La psy dévisage François-Xavier.

– C’est curieux. Je ne devrais pas vous dire ça, mais vous n’avez pas le profil.

– Que voulez-vous dire ?

– Les autres parents…

La porte s’ouvre, interrompant la conversation.

– Bonjour François-Xavier !

– Bonjour Élisabeth. Toujours à l’heure !

La psychologue observe la scène en spectateur concentré.

– Tu es venue seule ?

– Thierry nous attend dans une salle, en bas.

– Nous ?

– Clovis et moi, s’il veut rentrer chez nous.

Elle s’assoit, ajuste ses bracelets et son collier avant d’ajouter :

“Tout ça est si compliqué. Il y a 17 ans, je me demandais pourquoi moi, pourquoi m’enlève-t-on mon fils ?, j’ai mis des années à accepter cette disparition puis à devenir la mère d’un enfant mort, et aujourd’hui je me demande comment greffer ce fils que je ne connais pas à une famille existante. Les enfants de Thierry sont prévenus. Ils appréhendent, comme nous tous, mais ils sont prêts si Clovis veut vivre avec nous. S’il souhaite aller chez toi…

FX l’interrompt :

– J’aimerais qu’il vienne chez moi, oui !

Il prend une respiration avant d’ajouter, plus calmement :

“Je pense que c’est plus simple pour la première fois avec ses… avec un de ses parents.

Le lieutenant entre à son tour, parle tout bas à la psychologue qui sourit au couple avant de sortir.

– Votre fils va monter dans quelques minutes. Vous savez que cette affaire est exceptionnelle. Plus de 4 000 enfants ont été kidnappés en 18 ans, et alors que les disparitions continuent, certains des jeunes réapparaissent sans que l’on puisse découvrir d’où ils viennent.

– Comment s’est-il échappé ?

– Personne ne s’est échappé, madame. Tous les jeunes retrouvés sont rentrés d’eux-mêmes, à leur majorité. Ils sont en bonne santé, n’ont jamais été maltraités, ont vécu une enfance heureuse, dans un village, avec d’autres enfants, probablement enlevés eux aussi, au milieu d’adultes des plus normaux. Peut-être même plus normaux que la moyenne.

– C’est une secte ou quoi ? Comment une chose pareille peut-elle arriver ?

– Ça, je peux vous affirmer qu’on travaille tous très fort pour le découvrir.

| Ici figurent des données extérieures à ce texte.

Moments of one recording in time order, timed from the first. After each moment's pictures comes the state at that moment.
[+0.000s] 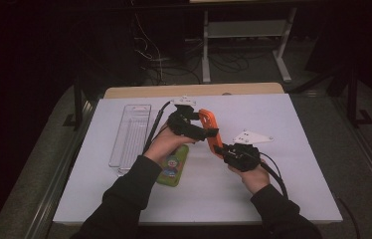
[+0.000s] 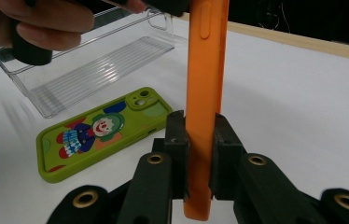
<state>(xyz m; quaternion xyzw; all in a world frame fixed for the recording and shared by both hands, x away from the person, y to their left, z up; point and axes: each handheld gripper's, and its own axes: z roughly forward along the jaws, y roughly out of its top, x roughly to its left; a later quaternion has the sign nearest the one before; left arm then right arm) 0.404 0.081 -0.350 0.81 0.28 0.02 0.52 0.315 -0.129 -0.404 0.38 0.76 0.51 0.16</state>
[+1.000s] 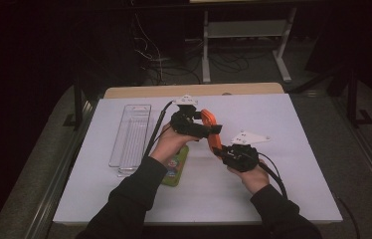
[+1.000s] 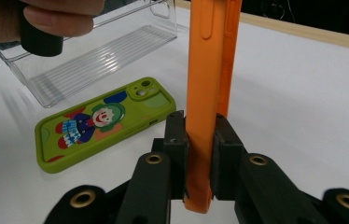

Le policier se rapproche des parents.

« J’ai deux choses à vous dire avant que votre fils entre. La première : on sait que cette période peut être difficile pour vous tous. Marie, la psychologue, est là pour vous aider, vous ou votre enfant, en tout temps. On s’adaptera.

« La seconde : votre enfant, comme tous ceux réapparus, ne nous a rien appris sur le lieu où il a vécu. On reste dans le flou : c’est un village, on voit des montagnes - et encore pour les montagnes, tous les témoignages ne concordent pas. Si, par chance, votre fils se confie, s’il vous donne le moindre détail qui peut nous aider à libérer les autres, s’il vous plaît contactez-nous dans la minute. »

Un ange passe.

Le lieutenant s’approche de la porte et pose sa main sur la poignée, regarde les parents, leur fait un sourire d’encouragement.

– Je vous souhaite le bonheur pour les prochaines années.

Il ouvre.

Clovis entre.

François-Xavier voit son reflet, plus jeune. Les yeux d’Élisabeth, peut-être.

Une vague remonte de l’estomac à la poitrine.

Il éclate en sanglots et prend son fils dans les bras.